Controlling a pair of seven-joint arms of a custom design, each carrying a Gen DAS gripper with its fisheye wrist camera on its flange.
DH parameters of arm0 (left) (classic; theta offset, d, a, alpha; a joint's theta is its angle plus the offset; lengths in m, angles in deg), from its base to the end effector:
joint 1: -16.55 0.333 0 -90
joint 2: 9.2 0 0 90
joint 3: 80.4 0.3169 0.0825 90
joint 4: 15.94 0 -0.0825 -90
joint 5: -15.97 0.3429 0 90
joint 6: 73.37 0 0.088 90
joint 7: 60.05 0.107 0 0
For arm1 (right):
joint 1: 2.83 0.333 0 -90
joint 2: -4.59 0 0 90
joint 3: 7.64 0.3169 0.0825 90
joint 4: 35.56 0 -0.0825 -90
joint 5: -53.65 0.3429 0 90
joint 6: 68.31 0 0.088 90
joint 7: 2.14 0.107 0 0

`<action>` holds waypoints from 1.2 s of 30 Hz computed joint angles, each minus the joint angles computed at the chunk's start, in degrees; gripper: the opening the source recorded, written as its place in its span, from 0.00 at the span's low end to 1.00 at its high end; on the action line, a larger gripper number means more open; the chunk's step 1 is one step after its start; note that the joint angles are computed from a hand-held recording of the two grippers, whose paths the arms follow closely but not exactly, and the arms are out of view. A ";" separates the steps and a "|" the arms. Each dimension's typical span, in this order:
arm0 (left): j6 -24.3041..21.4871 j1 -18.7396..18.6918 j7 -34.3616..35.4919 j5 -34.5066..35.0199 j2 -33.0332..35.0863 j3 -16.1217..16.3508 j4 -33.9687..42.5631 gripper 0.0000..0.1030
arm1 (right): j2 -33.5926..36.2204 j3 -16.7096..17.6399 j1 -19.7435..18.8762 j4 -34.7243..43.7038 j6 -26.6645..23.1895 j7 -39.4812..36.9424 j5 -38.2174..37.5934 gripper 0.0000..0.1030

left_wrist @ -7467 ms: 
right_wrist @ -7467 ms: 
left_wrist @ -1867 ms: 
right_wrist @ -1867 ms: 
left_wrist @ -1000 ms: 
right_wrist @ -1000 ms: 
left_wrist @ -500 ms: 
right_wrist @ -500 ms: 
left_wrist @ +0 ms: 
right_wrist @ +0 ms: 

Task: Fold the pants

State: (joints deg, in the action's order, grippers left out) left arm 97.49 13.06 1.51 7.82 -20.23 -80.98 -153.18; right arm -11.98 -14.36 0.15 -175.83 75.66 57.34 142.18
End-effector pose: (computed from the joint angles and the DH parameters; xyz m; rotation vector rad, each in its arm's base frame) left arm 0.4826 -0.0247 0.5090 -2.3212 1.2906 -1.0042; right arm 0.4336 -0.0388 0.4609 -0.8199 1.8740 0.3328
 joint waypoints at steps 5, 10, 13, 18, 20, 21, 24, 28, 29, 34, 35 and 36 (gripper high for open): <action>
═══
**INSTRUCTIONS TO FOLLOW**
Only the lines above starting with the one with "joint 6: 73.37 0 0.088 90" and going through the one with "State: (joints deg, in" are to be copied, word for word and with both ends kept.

**ANSWER AREA**
joint 6: 73.37 0 0.088 90
joint 7: 60.05 0.107 0 0
For arm1 (right):
joint 1: 2.83 0.333 0 -90
joint 2: -4.59 0 0 90
joint 3: 7.64 0.3169 0.0825 90
joint 4: 35.56 0 -0.0825 -90
joint 5: -53.65 0.3429 0 90
joint 6: 68.31 0 0.088 90
joint 7: 2.14 0.107 0 0

`<action>` holds waypoints from 1.2 s of 30 Hz computed joint angles, each minus the joint angles computed at the chunk's start, in degrees; gripper: the opening the source recorded, written as its place in its span, from 0.00 at the span's low end to 1.00 at its high end; on the action line, a larger gripper number means more open; the chunk's step 1 is one step after its start; note that the joint angles are computed from a hand-held recording of the two grippers, whose paths the arms follow closely but not exactly, and the arms are out of view. A ";" separates the steps and a "|" the arms. Each dimension's typical span, in this order:
arm0 (left): j6 -24.3041..21.4871 j1 -18.7396..18.6918 j7 -34.3616..35.4919 j5 -34.5066..35.0199 j2 -33.0332..35.0863 j3 -16.1217..16.3508 j4 -33.9687..42.5631 gripper 0.0000..0.1030
arm1 (right): j2 -33.5926..36.2204 j3 -16.7096..17.6399 j1 -19.7435..18.8762 j4 -34.7243..43.7038 j6 -26.6645..23.1895 j7 -39.4812..36.9424 j5 -38.2174..37.5934 gripper 0.0000..0.1030

left_wrist @ -7467 ms: 
right_wrist @ -7467 ms: 
left_wrist @ -1867 ms: 
right_wrist @ -1867 ms: 
left_wrist @ -1000 ms: 
right_wrist @ -1000 ms: 
left_wrist @ -500 ms: 
right_wrist @ -500 ms: 
left_wrist @ +0 ms: 
right_wrist @ +0 ms: 

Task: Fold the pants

State: (joints deg, in the action's order, grippers left out) left arm 97.49 13.06 1.51 7.82 -20.23 -80.98 -153.18; right arm -11.98 -14.36 0.15 -175.83 75.66 57.34 142.18

Nothing else is needed, and the exercise is over.